The key is not to simply get the medical information to the population in an effort to dispel all myths, says Esparza. Instead, many widely held beliefs can be used to promote sound medical advice. “You’re not going to change people overnight,” she says. “What you can do is integrate information.” If a person relies on their community to make decisions, the medical team can use that support system to ensure adherence to a medical directive. If a person relies on prayer for medical healing, encourage that practice in addition to clinical treatment. “Start correcting what is wrong and fold it in together with what they are doing right,” Esparza says. “If we can blend these things and blend them well, we are providing the patient the best service.”

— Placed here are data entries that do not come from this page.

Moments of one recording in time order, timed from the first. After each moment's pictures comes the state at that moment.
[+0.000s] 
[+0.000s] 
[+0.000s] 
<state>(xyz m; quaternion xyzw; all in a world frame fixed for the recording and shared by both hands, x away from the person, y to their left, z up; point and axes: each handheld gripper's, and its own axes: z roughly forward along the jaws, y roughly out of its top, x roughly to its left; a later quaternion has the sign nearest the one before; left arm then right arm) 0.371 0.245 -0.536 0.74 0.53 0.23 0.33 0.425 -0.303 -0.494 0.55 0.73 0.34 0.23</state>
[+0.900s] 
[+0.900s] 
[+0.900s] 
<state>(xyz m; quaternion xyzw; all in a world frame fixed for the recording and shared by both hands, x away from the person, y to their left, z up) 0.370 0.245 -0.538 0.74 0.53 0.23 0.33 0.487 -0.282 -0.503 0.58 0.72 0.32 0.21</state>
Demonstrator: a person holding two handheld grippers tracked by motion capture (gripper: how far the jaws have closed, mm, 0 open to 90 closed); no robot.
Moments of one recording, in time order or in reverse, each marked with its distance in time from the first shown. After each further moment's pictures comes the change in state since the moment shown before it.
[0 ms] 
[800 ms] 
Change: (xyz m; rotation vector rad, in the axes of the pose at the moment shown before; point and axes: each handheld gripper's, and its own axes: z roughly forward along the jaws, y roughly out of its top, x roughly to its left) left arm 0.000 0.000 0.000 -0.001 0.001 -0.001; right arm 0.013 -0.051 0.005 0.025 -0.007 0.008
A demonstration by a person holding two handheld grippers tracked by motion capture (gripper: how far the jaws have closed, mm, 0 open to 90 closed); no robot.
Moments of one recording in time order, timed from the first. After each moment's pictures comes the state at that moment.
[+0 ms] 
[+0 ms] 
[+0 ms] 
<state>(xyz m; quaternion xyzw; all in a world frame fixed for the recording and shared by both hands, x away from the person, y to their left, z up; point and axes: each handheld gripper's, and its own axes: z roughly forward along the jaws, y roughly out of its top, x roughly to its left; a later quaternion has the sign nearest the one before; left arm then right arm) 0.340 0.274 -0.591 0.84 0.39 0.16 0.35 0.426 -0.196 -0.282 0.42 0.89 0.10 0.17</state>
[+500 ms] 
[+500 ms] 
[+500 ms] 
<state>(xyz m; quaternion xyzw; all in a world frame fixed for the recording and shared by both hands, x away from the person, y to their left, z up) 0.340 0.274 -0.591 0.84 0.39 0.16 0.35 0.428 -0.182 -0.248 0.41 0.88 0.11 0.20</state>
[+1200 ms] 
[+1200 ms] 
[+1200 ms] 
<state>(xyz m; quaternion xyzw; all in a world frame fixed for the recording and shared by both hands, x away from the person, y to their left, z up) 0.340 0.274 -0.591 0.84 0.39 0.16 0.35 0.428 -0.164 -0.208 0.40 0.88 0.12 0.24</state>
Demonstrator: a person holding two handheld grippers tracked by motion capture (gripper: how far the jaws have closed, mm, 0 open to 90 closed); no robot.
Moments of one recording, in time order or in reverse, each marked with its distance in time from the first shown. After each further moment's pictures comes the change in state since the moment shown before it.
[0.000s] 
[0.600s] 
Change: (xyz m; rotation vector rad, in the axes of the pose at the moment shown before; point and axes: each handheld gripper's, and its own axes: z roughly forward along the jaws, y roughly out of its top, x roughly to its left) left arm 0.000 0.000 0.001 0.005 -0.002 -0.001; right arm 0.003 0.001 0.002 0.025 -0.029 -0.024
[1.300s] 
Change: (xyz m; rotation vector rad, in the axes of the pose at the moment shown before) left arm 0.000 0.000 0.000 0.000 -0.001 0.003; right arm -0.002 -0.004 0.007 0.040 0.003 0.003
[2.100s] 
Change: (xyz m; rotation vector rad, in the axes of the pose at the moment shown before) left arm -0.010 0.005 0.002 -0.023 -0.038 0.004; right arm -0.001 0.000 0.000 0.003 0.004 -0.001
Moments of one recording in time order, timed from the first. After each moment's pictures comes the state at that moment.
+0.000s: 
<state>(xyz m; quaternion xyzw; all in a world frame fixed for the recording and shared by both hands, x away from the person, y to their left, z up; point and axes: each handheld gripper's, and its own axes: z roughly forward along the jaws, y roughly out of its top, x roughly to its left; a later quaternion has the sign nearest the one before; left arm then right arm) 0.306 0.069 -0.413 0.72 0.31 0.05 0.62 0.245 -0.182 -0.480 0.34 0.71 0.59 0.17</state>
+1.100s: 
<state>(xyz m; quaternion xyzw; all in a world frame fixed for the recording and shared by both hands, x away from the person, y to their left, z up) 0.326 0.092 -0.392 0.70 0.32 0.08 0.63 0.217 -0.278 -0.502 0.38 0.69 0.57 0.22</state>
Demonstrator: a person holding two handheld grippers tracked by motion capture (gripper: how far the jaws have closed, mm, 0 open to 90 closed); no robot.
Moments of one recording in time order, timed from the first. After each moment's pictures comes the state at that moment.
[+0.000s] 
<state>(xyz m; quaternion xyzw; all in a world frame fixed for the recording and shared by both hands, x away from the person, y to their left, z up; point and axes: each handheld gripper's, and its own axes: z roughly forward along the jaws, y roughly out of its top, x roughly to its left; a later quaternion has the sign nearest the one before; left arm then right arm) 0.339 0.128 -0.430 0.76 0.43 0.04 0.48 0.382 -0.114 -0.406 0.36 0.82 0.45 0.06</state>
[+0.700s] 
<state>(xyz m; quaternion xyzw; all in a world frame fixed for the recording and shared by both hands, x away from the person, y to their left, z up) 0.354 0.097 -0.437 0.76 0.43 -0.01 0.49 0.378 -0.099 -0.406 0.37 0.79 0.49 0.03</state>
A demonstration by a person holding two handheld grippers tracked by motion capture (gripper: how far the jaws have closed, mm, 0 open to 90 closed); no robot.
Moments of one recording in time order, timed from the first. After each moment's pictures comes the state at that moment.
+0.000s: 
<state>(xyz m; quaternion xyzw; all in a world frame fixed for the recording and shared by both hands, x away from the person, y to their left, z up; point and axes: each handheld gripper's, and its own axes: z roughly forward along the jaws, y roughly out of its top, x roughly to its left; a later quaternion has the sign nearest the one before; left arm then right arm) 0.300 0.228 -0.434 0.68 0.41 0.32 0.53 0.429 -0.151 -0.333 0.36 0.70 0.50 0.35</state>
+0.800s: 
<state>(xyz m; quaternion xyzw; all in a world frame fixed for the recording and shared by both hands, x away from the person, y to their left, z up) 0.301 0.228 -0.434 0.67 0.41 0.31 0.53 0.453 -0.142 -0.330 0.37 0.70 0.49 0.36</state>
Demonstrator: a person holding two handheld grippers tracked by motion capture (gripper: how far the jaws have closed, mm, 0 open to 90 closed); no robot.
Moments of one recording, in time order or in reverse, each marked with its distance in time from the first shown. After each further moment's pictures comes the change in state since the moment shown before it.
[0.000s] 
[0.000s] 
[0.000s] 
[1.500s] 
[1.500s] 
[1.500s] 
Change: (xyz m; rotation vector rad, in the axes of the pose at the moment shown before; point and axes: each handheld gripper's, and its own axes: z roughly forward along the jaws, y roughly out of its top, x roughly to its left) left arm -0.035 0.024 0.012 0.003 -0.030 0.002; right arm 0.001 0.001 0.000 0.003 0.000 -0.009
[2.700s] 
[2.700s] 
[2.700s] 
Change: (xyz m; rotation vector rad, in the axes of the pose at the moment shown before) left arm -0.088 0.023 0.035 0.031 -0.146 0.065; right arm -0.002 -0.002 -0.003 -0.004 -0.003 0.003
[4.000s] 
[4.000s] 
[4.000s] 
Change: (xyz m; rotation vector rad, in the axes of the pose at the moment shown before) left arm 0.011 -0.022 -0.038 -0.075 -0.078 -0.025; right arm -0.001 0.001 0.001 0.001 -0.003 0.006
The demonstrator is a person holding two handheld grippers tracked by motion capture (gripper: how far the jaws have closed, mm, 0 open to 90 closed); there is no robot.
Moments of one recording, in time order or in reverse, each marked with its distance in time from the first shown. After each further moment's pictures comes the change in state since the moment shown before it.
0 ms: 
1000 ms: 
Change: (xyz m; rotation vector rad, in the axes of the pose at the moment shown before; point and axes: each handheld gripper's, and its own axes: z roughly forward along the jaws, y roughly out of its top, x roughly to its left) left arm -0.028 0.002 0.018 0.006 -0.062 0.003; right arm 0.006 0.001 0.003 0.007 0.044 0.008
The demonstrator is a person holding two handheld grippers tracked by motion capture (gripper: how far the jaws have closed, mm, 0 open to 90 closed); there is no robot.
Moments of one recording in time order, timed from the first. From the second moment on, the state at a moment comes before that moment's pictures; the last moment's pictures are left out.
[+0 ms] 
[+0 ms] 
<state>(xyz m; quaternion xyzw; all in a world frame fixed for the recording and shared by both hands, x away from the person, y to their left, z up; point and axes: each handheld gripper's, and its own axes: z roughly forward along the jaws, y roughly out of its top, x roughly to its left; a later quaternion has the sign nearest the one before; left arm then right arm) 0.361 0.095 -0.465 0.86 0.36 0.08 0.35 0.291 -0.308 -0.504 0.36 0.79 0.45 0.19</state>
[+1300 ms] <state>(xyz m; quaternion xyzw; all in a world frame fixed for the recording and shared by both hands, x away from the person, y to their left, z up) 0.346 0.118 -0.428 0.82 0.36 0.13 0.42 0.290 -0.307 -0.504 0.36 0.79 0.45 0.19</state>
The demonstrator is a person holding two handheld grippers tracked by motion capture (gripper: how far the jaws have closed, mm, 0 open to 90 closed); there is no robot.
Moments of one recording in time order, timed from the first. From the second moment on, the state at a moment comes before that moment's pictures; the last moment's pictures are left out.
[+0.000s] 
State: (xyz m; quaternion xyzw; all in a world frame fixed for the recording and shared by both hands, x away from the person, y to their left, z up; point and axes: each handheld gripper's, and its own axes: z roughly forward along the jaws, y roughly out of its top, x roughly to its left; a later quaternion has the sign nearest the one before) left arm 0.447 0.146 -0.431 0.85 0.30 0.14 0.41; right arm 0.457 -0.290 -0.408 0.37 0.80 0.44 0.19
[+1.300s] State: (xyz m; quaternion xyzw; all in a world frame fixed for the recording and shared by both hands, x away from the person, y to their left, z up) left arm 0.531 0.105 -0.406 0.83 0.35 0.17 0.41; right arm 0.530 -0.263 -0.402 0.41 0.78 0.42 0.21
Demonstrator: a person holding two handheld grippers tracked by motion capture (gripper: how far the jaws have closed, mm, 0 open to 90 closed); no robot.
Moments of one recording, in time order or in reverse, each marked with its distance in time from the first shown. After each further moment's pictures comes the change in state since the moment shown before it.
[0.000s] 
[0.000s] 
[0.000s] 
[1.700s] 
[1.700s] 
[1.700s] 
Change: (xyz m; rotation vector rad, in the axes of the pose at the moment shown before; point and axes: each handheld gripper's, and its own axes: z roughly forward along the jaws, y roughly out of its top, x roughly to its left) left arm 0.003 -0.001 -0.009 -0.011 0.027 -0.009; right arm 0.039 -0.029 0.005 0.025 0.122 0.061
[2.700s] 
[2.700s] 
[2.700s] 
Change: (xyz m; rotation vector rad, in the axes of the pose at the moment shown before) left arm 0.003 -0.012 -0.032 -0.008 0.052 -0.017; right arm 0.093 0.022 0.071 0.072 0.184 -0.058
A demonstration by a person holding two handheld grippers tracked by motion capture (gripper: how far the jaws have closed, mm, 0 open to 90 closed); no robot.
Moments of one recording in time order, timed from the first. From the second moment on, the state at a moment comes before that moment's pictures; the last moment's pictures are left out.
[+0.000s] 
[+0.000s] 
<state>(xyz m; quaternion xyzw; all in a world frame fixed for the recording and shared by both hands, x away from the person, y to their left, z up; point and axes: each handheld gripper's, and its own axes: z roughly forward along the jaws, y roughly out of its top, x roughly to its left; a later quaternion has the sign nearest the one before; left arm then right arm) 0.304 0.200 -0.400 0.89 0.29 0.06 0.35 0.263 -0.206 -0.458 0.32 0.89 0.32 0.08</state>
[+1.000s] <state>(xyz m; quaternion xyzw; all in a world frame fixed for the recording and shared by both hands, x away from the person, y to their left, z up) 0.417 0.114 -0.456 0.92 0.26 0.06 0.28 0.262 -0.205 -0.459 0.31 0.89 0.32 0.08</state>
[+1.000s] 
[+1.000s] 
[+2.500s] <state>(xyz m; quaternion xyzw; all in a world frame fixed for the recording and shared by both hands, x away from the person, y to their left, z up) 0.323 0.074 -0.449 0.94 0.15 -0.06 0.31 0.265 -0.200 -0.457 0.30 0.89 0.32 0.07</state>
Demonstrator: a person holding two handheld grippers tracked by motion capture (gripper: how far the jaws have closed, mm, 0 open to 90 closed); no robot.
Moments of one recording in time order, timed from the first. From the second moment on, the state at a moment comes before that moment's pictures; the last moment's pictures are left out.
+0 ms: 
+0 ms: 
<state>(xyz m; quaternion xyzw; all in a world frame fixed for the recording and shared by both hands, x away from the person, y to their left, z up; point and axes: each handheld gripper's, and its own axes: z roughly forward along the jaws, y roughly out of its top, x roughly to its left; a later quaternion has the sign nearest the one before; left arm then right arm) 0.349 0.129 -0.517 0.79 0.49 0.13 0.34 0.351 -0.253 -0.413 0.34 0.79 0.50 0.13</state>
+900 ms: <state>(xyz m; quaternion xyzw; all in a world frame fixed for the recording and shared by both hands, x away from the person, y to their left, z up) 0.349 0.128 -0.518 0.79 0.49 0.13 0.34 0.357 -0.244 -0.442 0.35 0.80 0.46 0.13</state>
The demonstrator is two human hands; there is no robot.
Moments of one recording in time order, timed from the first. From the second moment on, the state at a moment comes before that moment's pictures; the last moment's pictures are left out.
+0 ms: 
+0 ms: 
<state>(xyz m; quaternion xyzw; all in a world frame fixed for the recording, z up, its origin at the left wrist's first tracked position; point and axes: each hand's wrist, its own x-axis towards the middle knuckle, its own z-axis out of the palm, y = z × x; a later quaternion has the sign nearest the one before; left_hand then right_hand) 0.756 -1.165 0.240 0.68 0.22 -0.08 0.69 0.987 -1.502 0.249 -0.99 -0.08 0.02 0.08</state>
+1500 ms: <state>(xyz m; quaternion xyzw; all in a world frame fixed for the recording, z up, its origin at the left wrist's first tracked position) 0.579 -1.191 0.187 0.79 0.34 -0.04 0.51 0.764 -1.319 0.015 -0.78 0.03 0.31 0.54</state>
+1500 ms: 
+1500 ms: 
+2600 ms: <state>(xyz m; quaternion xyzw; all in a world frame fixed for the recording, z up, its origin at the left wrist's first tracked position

Experts agree that the most critical key to dispelling myths is a trusting doctor-patient relationship. “Once the vast majority of cancer patients are under the care of a qualified cancer specialist who takes time to explain the disease, their beliefs in myths will not persist,” says Dr. Gansler. Adds Dr. Moynihan: “We have to treat each person well, so that person will bring that trusted word back to their community. That’s the long-term fix. In the short-term, we have to establish trust.”
As for Patterson, she turned a negative situation into a positive. Women in her community often approach her with questions about their own cancer, including her younger sister Andrea Williams, who found a lump in her own breast at age 30—an age she would have thought was too young to be vulnerable to cancer if it were not for her sister. Patterson urged Williams to get a mammogram and early treatment once breast cancer was confirmed. “My experience was different than my sister’s,” says Williams, who is now in remission. “If it weren’t for my sister educating me, I wouldn’t have known what to do.”